Suppose your web service is experiencing a surge in traffic.

When the load increases beyond what your service can handle, it can lead to slow responses, timeouts, and ultimately crashes. Load shedding allows your service to selectively drop requests when the load is too high. A targeted approach can also be used, where only low-priority requests are dropped, preserving capacity for critical requests.

To effectively implement load shedding, you need to establish a mechanism to continuously monitor relevant control signals. Common control signals include:

  • Active Connections: The current number of connections being handled by your server.
  • Server Resources: The percentage of CPU resources being utilized or the memory in use.

Monitoring the number of active connections is simple, but the problem is that not all requests allocate the same amount of resources. It makes sense to monitor the load in production and determine a threshold, provided the load profile is expected to remain stable in the short term.

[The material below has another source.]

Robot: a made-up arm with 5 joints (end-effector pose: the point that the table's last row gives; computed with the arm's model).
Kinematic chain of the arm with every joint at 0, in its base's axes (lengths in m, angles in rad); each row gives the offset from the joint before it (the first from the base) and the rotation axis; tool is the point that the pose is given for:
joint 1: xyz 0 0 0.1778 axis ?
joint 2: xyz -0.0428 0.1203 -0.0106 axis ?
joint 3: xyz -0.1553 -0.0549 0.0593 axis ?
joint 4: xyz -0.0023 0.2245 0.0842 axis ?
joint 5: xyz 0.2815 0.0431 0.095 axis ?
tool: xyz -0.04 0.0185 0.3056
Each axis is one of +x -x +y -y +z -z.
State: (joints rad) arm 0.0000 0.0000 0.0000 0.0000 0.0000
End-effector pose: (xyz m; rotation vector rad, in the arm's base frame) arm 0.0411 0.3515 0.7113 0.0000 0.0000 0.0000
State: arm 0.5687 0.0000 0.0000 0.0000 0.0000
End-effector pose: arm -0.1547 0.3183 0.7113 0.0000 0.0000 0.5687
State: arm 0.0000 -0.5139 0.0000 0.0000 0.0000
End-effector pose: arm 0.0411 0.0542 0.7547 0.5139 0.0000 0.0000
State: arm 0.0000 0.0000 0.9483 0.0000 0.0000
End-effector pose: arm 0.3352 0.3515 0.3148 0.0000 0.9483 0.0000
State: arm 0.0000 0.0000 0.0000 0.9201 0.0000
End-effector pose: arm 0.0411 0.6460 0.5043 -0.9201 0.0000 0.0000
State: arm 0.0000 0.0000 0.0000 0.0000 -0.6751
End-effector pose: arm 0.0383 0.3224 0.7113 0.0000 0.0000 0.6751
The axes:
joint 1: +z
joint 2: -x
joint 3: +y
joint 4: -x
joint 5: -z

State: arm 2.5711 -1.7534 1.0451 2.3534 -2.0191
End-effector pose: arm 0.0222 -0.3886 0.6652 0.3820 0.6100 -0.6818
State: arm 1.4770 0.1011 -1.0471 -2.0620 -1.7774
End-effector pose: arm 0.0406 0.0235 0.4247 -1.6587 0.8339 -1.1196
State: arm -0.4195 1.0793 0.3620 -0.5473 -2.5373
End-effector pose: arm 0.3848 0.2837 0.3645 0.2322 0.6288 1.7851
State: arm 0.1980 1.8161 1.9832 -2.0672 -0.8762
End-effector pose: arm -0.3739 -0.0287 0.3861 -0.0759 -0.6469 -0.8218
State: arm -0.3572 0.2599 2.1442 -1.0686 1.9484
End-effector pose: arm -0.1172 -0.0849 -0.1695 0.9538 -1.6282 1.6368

Dynamic monitoring of server resources is useful when requests of unequal loads have similar probabilities of being triggered.

More on Prioritization

The criteria for dropping requests can differ. Sometimes, users with premium access should have their requests prioritized in critical situations, such as during high load. If all users are equal, we can prioritize some requests that require fewer resources but have higher strategic value.

Implementation Link to heading

Load shedding is typically implemented as middleware, allowing you to intercept incoming requests and either accept or reject them.

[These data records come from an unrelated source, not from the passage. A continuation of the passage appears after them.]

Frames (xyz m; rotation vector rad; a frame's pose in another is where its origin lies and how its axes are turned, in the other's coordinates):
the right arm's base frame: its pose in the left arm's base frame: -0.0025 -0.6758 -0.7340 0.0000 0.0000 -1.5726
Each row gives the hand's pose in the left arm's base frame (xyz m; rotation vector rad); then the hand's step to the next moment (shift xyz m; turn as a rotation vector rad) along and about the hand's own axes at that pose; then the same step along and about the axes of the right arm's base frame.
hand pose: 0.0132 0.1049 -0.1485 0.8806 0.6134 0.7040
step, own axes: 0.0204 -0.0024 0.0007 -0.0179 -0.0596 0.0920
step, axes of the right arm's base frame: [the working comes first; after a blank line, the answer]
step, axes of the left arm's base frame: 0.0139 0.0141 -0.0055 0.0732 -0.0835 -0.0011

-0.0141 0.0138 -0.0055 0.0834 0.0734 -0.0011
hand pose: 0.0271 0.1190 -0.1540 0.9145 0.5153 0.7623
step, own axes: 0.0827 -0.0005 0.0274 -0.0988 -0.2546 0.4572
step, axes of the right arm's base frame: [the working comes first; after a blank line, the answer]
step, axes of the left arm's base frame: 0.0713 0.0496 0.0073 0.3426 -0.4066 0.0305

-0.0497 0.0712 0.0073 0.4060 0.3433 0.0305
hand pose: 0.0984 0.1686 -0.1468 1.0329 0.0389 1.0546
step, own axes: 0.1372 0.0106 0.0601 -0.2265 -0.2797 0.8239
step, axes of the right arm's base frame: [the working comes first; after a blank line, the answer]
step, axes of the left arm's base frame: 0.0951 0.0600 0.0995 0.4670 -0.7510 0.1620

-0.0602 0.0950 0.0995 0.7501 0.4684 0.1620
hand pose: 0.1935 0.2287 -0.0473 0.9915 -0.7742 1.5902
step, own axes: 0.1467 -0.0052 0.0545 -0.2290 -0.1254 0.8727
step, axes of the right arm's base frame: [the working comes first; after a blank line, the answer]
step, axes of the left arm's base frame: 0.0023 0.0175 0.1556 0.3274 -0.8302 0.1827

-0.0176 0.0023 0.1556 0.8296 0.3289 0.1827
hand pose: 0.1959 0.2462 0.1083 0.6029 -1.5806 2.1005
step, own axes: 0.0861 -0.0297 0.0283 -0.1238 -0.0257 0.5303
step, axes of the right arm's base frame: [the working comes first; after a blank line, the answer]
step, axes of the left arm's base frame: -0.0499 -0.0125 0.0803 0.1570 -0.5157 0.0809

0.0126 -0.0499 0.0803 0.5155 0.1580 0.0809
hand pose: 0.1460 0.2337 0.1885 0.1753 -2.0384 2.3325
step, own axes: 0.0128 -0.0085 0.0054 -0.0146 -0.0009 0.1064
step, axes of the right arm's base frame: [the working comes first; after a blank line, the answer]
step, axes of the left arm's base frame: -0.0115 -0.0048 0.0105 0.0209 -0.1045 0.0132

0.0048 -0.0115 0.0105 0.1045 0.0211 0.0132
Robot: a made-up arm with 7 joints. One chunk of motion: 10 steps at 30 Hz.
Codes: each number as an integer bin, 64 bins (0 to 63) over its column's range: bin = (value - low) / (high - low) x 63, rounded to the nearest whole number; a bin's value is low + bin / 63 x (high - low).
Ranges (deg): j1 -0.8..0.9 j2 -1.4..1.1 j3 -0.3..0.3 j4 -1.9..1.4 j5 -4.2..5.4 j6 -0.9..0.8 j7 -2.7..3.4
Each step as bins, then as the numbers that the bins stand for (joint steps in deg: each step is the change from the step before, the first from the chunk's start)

The LoadSheddingMiddleware function creates a middleware that drops requests based on active connection thresholds.

import (
	"fmt"
	"net/http"
	"sync/atomic"
)

func LoadSheddingMiddleware(maxActiveConnections int64) func(http.Handler) http.Handler {
	var activeConnections int64

	return func(next http.Handler) http.Handler {
		return http.HandlerFunc(func(w http.ResponseWriter, r *http.Request) {
			currentConnections := atomic.LoadInt64(&activeConnections)
			if currentConnections >= maxActiveConnections {
				http.Error(w, "Service Unavailable - Load Shedding in Effect", http.StatusServiceUnavailable)
				return
			}

			// Increment active connections
			atomic.AddInt64(&activeConnections, 1)
			defer atomic.AddInt64(&activeConnections, -1)

			next.ServeHTTP(w, r)
		})
	}
}

Instead of rejecting the request entirely, we could suggest to the user to retry later, or provide a partial result rather than a full response. This falls under the umbrella of graceful degradation, which we will discuss another time.